Researchers and state agencies have been looking for realistic ways to reduce dust from exposed playa. Reflooding broad areas can require large volumes of water. Targeted wetting of dust hotspots may offer another management option in some locations.
The newly mapped pressurized groundwater could be relevant because some of it already rises naturally through the lakebed. If scientists can identify where that happens, they can better understand which areas stay damp and which become dust sources.
Any use of groundwater would need careful study. Pumping or redirecting water could change underground pressures or water chemistry. The present work gives scientists a clearer starting point for asking those practical questions.
The broader project is tied to the Utah Department of Natural Resources and the Great Salt Lake Commissioners’ Office. That link between research and planning reflects the urgency around lake decline, dust exposure and water management in northern Utah.
What researchers need to map next
The study is a pilot survey, so the next step is scale. The Great Salt Lake covers a much larger footprint than the Farmington Bay and Antelope Island survey area. Researchers need broader coverage to see whether the same freshwater system extends across other parts of the basin.
Future surveys could reveal how the freshwater body connects to mountain recharge, buried sediments and structural features below the lake. They could also show where the reservoir thins, deepens, or mixes with brine.

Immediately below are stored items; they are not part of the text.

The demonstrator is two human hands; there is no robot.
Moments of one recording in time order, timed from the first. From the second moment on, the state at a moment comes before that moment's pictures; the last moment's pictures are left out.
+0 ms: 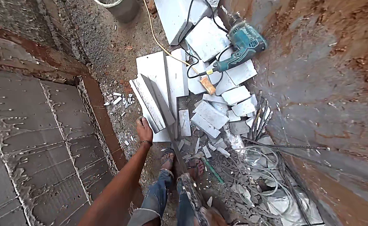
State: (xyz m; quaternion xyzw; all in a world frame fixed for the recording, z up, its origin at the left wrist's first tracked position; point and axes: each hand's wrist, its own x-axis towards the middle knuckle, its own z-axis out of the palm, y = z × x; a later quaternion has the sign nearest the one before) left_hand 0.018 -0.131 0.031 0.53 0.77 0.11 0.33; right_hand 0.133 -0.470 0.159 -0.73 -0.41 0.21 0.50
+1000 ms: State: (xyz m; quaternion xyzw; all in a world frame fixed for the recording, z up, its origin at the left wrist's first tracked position) left_hand 0.016 -0.117 -0.036 0.54 0.69 0.25 0.41; right_hand 0.110 -0.385 0.013 -0.68 -0.41 0.23 0.56
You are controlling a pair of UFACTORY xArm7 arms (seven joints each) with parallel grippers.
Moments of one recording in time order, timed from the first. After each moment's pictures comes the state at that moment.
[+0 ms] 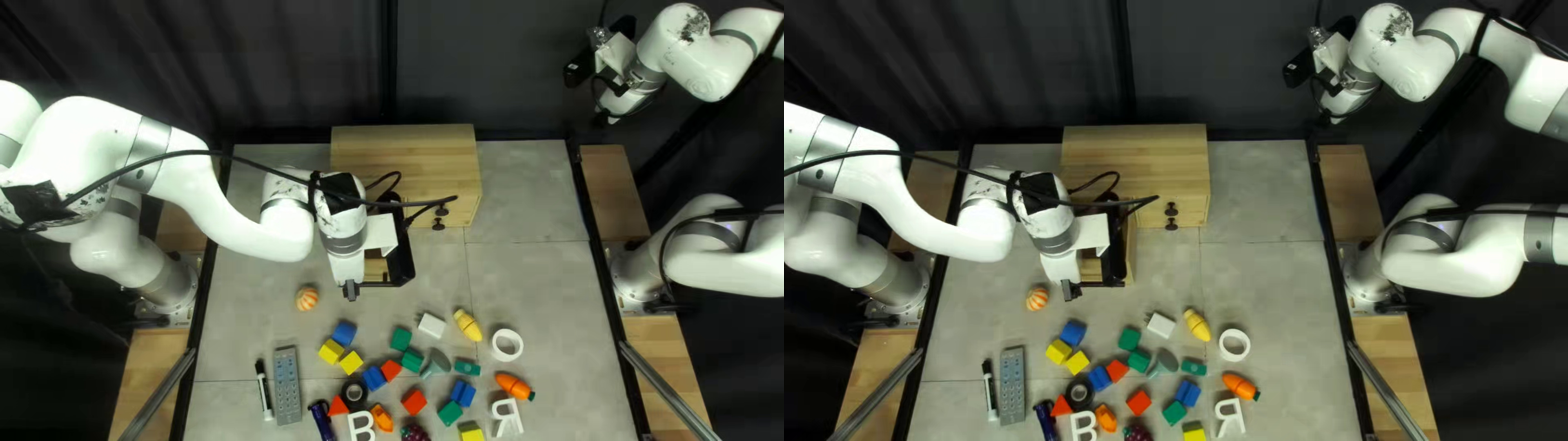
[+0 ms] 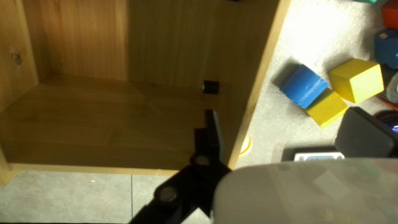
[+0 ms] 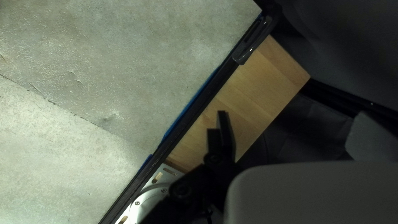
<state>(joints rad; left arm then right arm) 0.13 -0.06 -0.18 0.85 -0.11 0.93 -0.11 -0.62 -0.82 -0.36 0.53 -0.51 1.25 0.17</state>
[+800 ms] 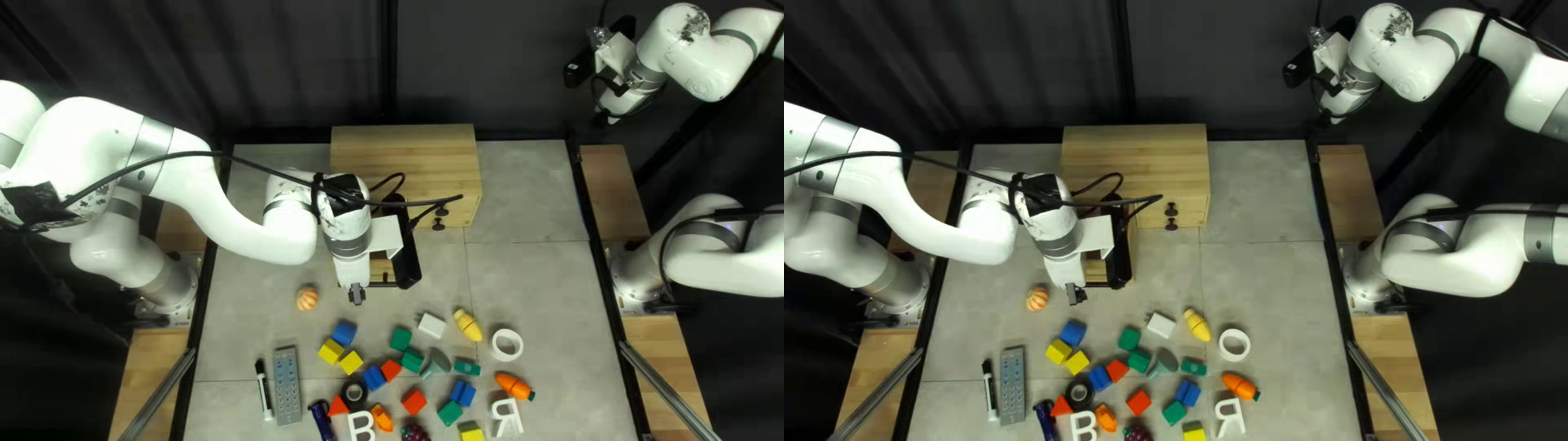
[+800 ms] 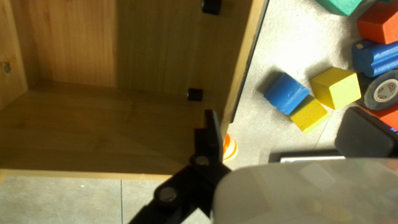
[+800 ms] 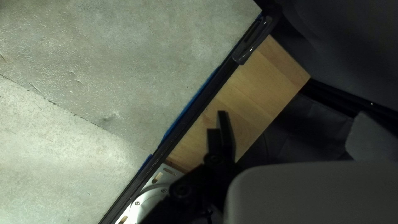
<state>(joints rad) 0.12 -0.04 -0.19 0.87 -0.13 0.90 -0.13 -0.62 -0.82 -0.36 0.53 -0.51 1.25 0.17</state>
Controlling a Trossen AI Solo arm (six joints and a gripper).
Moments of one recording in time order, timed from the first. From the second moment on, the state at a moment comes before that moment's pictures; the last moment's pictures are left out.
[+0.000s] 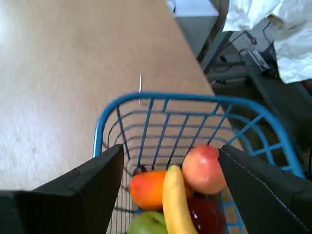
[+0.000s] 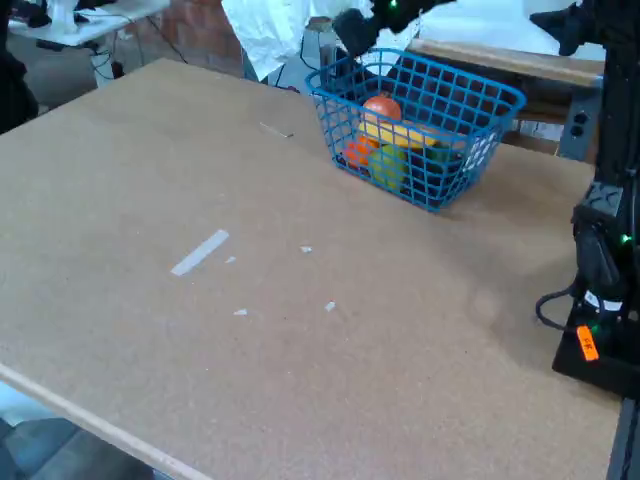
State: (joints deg) arm -27.5 100.7 84.4 -19.6 -0.1 -15.0
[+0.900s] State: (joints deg) arm -33.1 111.9 84.7 -22.5 2.3 -13.2
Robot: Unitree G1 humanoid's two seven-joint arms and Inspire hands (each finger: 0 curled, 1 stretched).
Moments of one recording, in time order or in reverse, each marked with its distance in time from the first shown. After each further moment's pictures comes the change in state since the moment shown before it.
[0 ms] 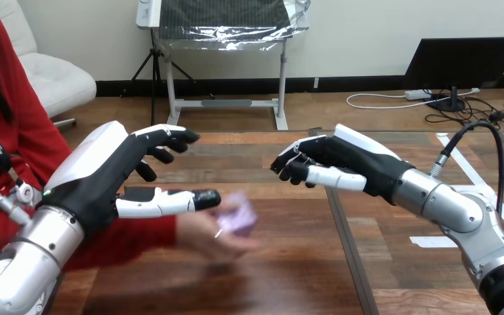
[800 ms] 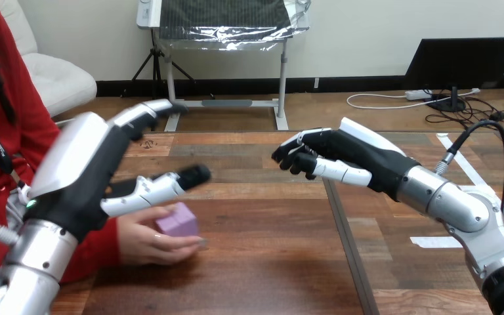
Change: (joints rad) left arm 0.081 -0.050 0.024 0.016 0.021 -0.190 0.255; right arm 0.006 -0.004 -0.024 -0.002 0.033 -0.033 0.003
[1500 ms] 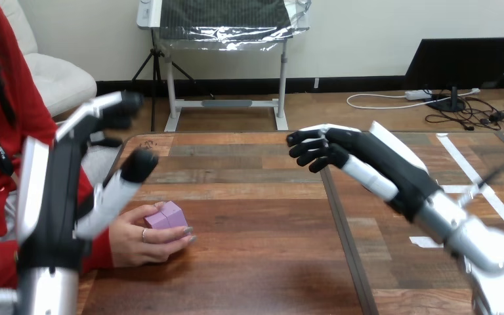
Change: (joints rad) left arm 0.130 -0.230 0.014 0.079 -0.135 -0.232 0.279; right arm 0.244 0.027 -0.095 -0.249 0.240 0.018 0.012
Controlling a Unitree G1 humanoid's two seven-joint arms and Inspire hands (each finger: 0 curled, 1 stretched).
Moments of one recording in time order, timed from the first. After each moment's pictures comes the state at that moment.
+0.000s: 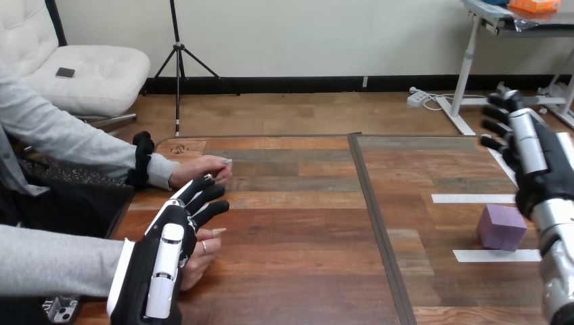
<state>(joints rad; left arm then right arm) 0.35 0.10 -0.07 0.05 -0.21 -0.60 -0.18 -0.60 -0.41 -0.32 1.12 0.20 -0.43 0.23</state>
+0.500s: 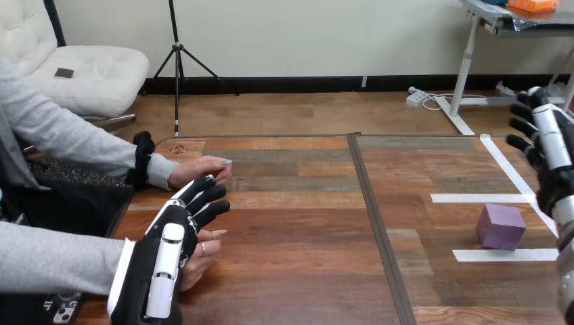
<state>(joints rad) 0.35 0.10 -0.08 0.05 -0.21 -0.60 -0.18 -0.65 -0.46 -0.36 1.20 0.21 -0.41 0.20</state>
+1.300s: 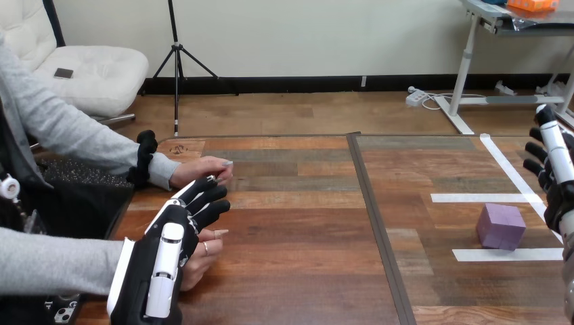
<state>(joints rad) 0.35 0.10 -0.07 0.05 -0.21 -0.60 -0.18 -0.65 -0.49 -0.37 1.27 0.18 -0.34 0.15</state>
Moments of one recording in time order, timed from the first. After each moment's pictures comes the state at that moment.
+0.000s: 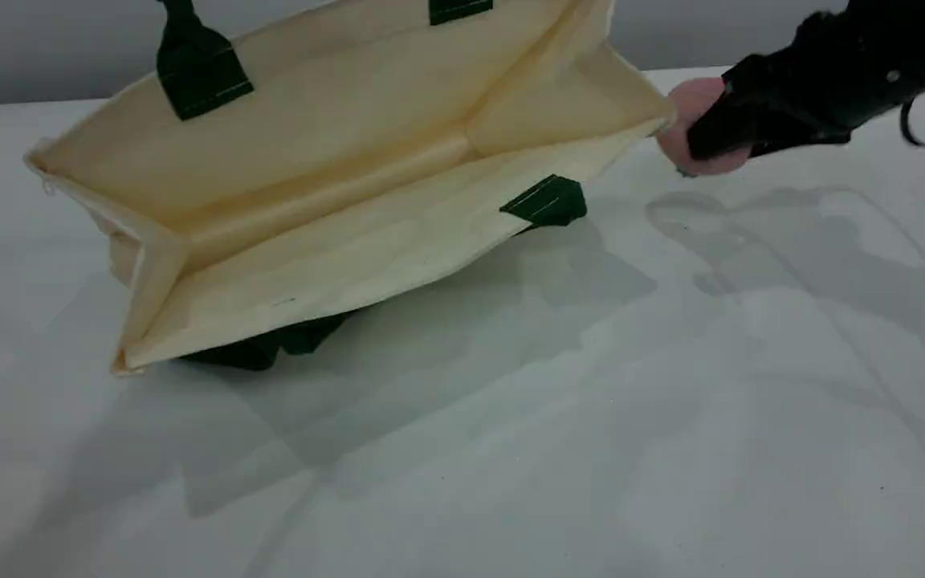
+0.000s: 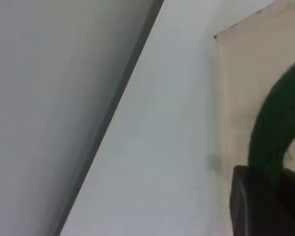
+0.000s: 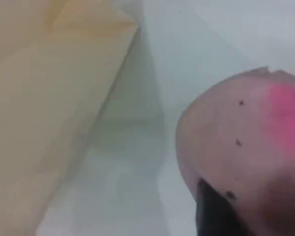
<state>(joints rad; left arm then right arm) -0.41 1.85 -2.04 0.02 1.22 0.77 0.18 2.09 -1.09 1.47 0.50 -1.57</state>
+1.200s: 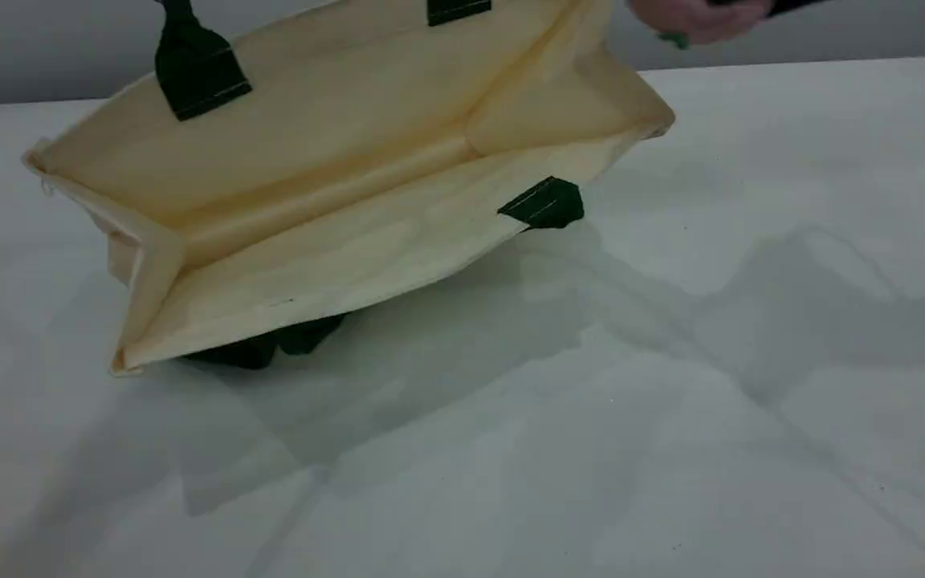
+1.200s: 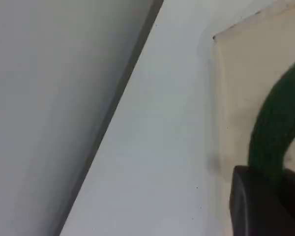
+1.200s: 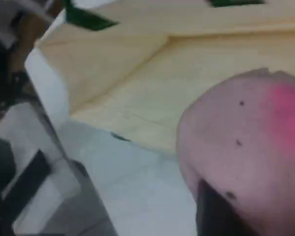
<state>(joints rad) -0.41 1.85 -2.04 0.02 1.22 0.77 0.14 1.78 -1.09 1.15 1.12 -1.27</state>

The magnetic measurements are especially useful for mapping the shape of the deeper basin. When paired with electromagnetic data, they can help scientists identify geological boundaries that influence groundwater flow.
Better maps could support decisions about dust control, groundwater protection and lake restoration. They could also reshape scientific understanding of saline terminal lakes, which are among the world’s most stressed water bodies.
For now, the Great Salt Lake’s hidden freshwater system is coming into focus one flight line at a time. The salty surface remains the lake’s most obvious feature, while the buried reservoir below may become a crucial part of its future.